> Exercise objective:
Go through the data and copy each line where the string "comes" appears.

> Excerpted data:
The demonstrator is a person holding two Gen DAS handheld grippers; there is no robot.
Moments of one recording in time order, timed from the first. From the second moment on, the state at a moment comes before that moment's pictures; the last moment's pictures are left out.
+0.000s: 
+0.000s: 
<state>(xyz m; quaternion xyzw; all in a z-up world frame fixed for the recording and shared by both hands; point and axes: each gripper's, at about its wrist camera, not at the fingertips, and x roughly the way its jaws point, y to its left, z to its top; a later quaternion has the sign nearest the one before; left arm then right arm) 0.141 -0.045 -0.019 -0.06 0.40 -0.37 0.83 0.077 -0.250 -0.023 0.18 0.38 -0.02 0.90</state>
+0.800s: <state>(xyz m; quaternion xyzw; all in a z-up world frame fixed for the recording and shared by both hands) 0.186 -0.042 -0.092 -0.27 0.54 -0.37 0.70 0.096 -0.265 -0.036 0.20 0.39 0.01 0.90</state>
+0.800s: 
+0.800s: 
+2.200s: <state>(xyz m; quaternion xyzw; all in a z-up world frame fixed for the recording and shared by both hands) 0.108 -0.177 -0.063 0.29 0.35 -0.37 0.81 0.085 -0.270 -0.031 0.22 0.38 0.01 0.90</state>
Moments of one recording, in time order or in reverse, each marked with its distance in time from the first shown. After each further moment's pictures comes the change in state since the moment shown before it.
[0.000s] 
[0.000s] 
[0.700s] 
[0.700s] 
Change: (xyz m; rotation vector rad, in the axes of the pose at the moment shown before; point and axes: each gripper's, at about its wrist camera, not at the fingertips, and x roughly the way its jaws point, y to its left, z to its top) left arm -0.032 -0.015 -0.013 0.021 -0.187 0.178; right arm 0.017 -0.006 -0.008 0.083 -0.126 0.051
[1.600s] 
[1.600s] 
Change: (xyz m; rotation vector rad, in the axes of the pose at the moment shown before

> Result below:
Moments of one recording in time order, timed from the first. From the second moment on, the state at a moment comes before that moment's pictures; the last moment's pictures are left out.
Moments of one recording, in time order or in reverse, each marked with its distance in time from the first shown. After each further moment's pictures comes the change in state since the moment shown before it.

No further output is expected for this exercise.